▸ **Data to examine**
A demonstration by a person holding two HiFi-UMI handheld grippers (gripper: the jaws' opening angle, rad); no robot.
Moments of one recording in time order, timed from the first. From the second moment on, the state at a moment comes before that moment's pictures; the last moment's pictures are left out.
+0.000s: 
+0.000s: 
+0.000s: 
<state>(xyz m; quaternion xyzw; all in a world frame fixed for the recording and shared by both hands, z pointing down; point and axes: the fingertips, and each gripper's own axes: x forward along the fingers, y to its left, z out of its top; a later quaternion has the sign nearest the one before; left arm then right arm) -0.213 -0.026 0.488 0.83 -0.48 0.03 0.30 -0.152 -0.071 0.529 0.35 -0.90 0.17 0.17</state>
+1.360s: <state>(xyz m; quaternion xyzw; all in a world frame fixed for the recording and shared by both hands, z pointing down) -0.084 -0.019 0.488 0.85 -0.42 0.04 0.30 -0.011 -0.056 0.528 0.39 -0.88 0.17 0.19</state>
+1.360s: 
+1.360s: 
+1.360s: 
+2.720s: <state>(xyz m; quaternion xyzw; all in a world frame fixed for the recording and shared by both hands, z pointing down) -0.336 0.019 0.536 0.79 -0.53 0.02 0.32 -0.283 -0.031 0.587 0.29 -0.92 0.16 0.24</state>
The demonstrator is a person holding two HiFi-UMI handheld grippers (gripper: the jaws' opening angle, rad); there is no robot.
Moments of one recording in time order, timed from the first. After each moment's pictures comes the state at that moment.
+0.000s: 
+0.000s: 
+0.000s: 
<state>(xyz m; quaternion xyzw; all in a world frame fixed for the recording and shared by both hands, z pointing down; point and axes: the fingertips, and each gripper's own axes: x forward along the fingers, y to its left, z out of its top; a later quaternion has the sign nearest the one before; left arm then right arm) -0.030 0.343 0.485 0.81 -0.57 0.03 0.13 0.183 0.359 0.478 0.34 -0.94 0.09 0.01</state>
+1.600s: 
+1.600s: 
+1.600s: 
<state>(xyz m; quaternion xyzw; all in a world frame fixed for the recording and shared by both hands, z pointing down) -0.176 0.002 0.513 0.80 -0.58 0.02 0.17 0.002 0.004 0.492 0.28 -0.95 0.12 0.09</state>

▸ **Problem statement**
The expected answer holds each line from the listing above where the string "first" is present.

▸ **Solution**
Moments of one recording in time order, timed from the first. From the second moment on, the state at a moment comes before that moment's pictures; the last moment's pictures are left out.
Moments of one recording in time order, timed from the first. After each moment's pictures comes the state at that moment.

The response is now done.